Date: 2003-02-12 09:52 pm (UTC)
From: [identity profile] krud42.livejournal.com
I'll have to ask her what all is involved, as far as investment options are concerned. (That would be more of a deciding factor, I think, than the "tax bracket" angle, for us. Midwestern librarians and industrial secretaries aren't climbing the higher income ladder these days... but as the mantra goes, "At least we still have jobs".)

Another Type of IRA

Date: 2003-01-11 03:08 pm (UTC)
From: [identity profile] telnar.livejournal.com
If you have the (mis)forturne to be one of the Evil Rich People (tm), then you might need to get a non-deductible IRA. These IRAs combine almost all the disadvantages of Roth and traditional IRAs.

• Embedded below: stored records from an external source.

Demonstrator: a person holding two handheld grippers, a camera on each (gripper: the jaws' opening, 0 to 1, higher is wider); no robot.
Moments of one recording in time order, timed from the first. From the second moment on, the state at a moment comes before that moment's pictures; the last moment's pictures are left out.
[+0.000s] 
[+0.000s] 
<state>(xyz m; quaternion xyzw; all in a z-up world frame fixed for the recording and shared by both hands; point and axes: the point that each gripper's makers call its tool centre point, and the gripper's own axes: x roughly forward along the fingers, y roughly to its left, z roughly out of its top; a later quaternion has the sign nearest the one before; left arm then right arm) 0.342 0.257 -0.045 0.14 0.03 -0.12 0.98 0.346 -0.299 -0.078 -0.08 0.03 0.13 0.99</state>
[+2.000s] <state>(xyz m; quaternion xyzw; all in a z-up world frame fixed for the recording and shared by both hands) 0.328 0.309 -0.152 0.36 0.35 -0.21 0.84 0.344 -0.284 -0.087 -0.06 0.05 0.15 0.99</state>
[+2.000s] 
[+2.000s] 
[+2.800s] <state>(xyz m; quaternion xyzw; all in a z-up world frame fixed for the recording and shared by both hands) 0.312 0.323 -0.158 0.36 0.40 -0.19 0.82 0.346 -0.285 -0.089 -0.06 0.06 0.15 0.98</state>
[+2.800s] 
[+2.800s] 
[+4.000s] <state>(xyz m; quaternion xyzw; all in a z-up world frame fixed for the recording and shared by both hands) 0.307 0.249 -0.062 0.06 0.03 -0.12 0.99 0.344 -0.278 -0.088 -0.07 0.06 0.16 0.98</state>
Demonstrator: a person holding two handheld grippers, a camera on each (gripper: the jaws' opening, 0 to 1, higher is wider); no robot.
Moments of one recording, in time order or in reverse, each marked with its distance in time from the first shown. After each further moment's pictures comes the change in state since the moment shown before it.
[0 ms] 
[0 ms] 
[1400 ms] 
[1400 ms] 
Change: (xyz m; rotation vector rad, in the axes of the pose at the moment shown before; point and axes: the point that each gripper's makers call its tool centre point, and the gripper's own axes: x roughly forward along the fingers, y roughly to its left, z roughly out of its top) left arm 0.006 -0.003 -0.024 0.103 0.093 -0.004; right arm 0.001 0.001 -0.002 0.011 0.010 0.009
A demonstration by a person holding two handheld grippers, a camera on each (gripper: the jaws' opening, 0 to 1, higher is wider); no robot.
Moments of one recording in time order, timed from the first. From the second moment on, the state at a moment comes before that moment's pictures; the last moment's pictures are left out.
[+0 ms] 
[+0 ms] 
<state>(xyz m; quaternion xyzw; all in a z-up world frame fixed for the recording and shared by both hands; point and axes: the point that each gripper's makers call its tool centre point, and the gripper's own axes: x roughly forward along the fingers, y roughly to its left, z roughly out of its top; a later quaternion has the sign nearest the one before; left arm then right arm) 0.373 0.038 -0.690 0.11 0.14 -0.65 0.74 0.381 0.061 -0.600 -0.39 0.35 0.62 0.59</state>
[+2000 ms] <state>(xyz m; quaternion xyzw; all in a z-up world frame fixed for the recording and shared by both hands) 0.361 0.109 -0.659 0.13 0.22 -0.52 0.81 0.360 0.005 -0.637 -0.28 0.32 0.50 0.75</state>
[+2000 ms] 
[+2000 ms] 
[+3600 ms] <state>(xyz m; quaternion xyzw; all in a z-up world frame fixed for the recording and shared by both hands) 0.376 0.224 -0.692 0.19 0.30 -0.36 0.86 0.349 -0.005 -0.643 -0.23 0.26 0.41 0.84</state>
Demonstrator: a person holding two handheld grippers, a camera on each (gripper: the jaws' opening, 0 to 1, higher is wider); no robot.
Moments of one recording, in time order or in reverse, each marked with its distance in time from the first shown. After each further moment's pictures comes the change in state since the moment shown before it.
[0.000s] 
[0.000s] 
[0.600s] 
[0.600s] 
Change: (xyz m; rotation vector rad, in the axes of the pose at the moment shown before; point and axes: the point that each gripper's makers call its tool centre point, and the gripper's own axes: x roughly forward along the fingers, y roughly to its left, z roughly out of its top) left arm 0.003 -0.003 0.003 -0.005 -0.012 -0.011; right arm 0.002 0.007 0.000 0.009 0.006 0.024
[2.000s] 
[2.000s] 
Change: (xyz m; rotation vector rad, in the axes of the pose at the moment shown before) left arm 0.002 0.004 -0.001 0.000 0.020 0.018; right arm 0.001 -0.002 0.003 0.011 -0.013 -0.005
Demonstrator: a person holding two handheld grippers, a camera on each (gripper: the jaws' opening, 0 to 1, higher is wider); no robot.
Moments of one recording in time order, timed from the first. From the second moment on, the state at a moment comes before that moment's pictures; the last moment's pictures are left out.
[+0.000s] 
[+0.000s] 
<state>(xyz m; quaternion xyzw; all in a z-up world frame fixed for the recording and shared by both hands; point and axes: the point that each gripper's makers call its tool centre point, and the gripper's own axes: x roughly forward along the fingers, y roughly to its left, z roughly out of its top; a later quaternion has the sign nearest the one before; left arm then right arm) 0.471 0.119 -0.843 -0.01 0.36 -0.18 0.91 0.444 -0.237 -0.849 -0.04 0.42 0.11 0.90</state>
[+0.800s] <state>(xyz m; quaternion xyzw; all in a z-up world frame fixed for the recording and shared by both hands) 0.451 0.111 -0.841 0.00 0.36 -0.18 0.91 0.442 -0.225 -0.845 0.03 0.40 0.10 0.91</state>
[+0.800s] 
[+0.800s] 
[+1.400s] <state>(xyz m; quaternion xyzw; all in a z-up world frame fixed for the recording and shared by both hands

Basically, you do not get a tax deduction up front, and you are taxed on all gains when you withdraw the money (at least you're not retaxed on the money you put in). The one advantage, and it's a large one, is that your money gets to compound tax deferred.

This is actually a very big deal. Let's say that you invested in a bond fund earning 7% a year, and that you're paying about 40% in state and federal taxes on dividends/interest. For a $10,000 investment, if you let it sit 40 years in a non-deductible IRA, you would have $93,847 even after paying the taxes to withdraw the profits. In contrast, if you leave the money in a taxable account, paying 40% in taxes each year on your interest/dividends, then you would only have $51,845 after the 40 years.

This example magnifies the effect in 3 ways:

1) All of your earnings were fully taxable each year. If you bought and held an index fund for those 40 years, your interim taxes would be much lower since you don't have to pay capital gains taxes until you sell (or the mutual fund company sells on your behalf). Since most stock investors shuffle their money enough to pay a lot of capital gains taxes, though, this example isn't that unfair.
2) 40 years is a long time, although not a ridiculous length of time for a young person saving for retirement.
3) the investor is paying a high tax rate (although this is quite typical of people who are forced to use a non-deductible IRA).

On the other hand, the fact that the advantage of a non-deductible IRA is this large when Roth and traditional IRAs are much better still is telling.